WHAT IS REQUIRED
Identify every line in the records below that contains the word "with", and reproduce each one.
(ENTRIES SUPPLIED begins)
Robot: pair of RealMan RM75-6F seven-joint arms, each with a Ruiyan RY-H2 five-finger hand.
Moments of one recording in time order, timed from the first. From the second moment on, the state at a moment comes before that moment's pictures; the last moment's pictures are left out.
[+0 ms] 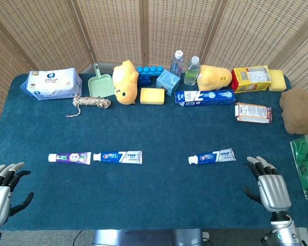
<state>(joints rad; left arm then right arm) 0.08 -1.16 0.04 -1.80 1.64 1.63 0.19 0.08 -1.24 0.02 -1.68 -1.58 1.49 -0.17</state>
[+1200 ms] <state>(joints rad) 0.04 -1.11 0.02 -1.90 1.68 1.59 0.23 0.32 -1.27 0.13 -1.73 -1.46 1.19 -0.23</state>
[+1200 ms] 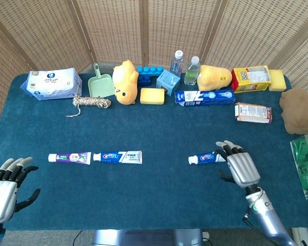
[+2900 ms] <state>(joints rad) 0.00 -1.14 0.02 -1.88 1.65 1.56 0.25 0.60 -1.36 0.12 -1.53 -1.06 0.90 -0.51</state>
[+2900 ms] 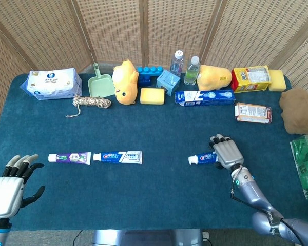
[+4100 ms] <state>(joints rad) 0.02 -1.12 0.03 -1.89 1.70 1.61 0.23 0.62 -1.33 0.09 -1.54 -1.10 0.88 -0.30</state>
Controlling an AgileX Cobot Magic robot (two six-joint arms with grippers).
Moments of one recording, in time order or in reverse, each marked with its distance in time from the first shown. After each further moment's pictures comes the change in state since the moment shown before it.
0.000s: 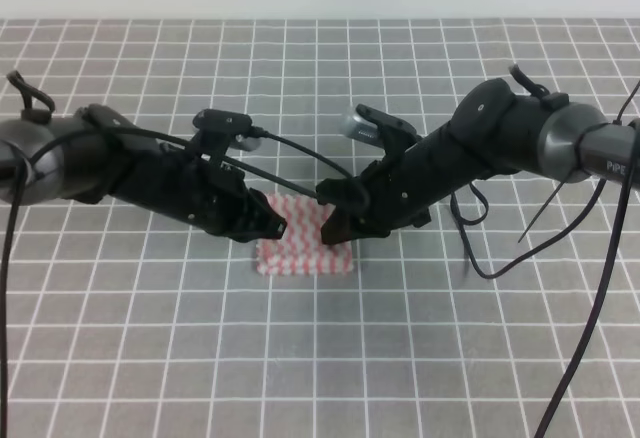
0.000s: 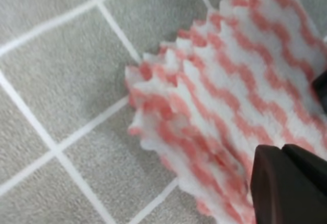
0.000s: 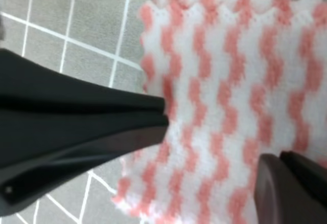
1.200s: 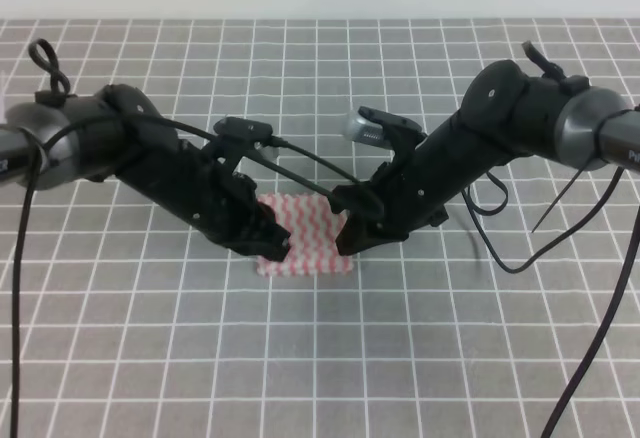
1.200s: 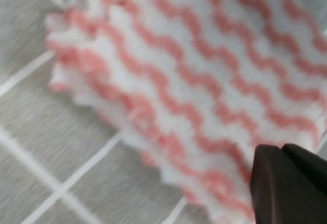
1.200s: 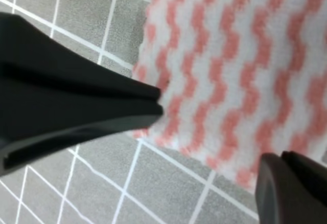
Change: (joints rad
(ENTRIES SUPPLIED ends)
SOLUTION FOR THIS TASK
Robot: pair of RealMan RM75-6F seven-joint arms, each with a Ruiyan RY-H2 five-finger hand.
Controlling an AgileX Cobot Magic robot (two six-joint arms with grippers).
Moments of one recording, in time order or in reverse, each marked with its distance in time from the first shown. After each further moment's pictures comes the change in state since the moment shown before it.

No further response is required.